The issue will go to an issues management board next month. A headline in Wednesday's edition of the Appeal ("No union for Carson-Tahoe nurses") overstated the situation. At this point, hospital administrators have rejected the idea of a separate union for nurses, but the matter is by no means dead.

Currently, an association represents all employees at the hospital. Many nurses have said they need a separate bargaining unit to address issues such as the quality of patient care, stress, efficiency and safety. They are calling for representation by Operating Engineers Local Union No. 3.

At this point, the hospital's response has been that "the current 'wall to wall' bargaining unit is the most appropriate unit for the hospital's interest ...."

If that remains the main thrust of the administration's argument, then it will lose - and deservedly so.

The nurses are framing the debate in the interests of patient care. Isn't that supposed to be a public hospital's main concern? Certainly. Unless administrators somehow show that patients will somehow be treated worse because of a separate union agreement, then the nurses can raise their flag on that point.

Hospital administrators would be remiss, of course, if they weren't watching the bottom line.
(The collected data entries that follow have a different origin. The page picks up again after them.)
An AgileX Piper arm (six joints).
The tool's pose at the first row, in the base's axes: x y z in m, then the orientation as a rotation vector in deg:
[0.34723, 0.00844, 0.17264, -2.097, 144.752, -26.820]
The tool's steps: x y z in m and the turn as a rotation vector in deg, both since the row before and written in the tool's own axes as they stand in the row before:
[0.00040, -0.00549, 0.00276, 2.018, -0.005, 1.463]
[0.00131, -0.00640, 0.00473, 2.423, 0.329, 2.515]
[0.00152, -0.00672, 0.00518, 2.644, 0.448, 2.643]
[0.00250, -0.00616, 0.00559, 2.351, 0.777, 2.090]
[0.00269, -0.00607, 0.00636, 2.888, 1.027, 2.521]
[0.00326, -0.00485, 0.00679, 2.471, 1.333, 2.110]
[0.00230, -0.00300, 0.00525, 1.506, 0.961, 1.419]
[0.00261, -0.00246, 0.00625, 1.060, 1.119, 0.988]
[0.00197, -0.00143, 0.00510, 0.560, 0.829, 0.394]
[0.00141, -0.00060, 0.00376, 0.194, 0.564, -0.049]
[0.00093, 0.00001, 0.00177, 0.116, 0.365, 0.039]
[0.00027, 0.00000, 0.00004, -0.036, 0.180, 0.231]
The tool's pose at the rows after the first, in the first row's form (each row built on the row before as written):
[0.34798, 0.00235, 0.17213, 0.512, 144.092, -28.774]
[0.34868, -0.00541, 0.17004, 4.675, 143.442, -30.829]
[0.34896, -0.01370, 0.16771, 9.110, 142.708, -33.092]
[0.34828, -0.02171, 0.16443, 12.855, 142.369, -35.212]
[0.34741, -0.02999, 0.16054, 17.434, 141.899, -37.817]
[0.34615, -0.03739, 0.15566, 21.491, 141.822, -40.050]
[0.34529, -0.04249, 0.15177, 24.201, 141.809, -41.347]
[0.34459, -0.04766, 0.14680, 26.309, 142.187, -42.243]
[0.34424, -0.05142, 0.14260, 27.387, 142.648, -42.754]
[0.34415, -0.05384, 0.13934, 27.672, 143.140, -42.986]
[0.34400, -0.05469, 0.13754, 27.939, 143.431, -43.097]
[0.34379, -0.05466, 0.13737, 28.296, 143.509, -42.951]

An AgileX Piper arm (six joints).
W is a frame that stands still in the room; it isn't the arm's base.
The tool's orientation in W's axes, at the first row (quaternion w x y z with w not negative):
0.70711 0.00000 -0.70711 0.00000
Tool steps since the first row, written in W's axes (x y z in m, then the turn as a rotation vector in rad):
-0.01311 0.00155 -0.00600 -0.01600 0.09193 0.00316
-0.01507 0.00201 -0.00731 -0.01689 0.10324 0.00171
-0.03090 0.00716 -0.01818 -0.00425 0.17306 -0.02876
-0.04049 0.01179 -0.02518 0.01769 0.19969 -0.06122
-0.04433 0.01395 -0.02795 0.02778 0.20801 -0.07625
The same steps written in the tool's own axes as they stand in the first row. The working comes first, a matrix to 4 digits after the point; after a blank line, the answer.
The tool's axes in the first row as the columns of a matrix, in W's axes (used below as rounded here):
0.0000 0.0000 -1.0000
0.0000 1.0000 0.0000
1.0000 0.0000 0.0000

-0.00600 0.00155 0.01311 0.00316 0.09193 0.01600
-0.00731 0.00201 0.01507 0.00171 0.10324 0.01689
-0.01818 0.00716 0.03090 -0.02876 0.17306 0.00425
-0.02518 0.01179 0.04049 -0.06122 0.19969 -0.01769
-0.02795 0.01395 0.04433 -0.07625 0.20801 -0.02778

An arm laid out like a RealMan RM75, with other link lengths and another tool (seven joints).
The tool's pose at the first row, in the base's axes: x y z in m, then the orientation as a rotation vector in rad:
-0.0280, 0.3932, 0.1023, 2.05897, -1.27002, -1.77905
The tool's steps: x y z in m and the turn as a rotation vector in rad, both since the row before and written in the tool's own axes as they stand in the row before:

Carson-Tahoe Hospital belongs to the taxpayers of Carson City, but it continues to operate on its own revenue and has not had to dip into public funds.

In fact, the hospital has been flush in recent years. It has undertaken extensive expansion programs, very successfully at its rehabilitation center and at the hospital itself. It also became embroiled in the money pit known as Valley Meadows Care Center.

While it won't always be true, these are not tight times for Carson-Tahoe Hospital. Arguing that it shouldn't have to deal with a nurses union sounds more like a matter of convenience than finance.

And neither convenience nor finance trump the card held by nurses: patient care.